▶ [WHAT IS EXPECTED] Could you write out the data that follows, exactly and in full?

DATASET SECTION Block Start

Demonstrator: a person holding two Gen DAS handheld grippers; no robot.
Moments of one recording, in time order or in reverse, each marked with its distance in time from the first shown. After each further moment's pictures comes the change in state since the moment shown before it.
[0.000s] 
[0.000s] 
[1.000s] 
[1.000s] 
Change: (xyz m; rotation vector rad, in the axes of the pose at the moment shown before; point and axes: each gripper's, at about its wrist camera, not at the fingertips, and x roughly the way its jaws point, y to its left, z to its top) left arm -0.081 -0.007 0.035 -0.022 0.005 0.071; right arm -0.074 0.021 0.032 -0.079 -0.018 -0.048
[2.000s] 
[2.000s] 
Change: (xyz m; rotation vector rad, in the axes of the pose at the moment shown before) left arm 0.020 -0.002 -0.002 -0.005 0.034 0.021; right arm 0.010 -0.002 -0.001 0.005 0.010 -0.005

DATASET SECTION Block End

▶ [COMPLETED TASK]
Demonstrator: a person holding two Gen DAS handheld grippers; no robot.
Moments of one recording, in time order or in reverse, each marked with its distance in time from the first shown. After each further moment's pictures comes the change in state since the moment shown before it.
[0.000s] 
[0.000s] 
[1.000s] 
[1.000s] 
Change: (xyz m; rotation vector rad, in the axes of the pose at the moment shown before; point and axes: each gripper's, at about its wrist camera, not at the fingertips, and x roughly the way its jaws point, y to its left, z to its top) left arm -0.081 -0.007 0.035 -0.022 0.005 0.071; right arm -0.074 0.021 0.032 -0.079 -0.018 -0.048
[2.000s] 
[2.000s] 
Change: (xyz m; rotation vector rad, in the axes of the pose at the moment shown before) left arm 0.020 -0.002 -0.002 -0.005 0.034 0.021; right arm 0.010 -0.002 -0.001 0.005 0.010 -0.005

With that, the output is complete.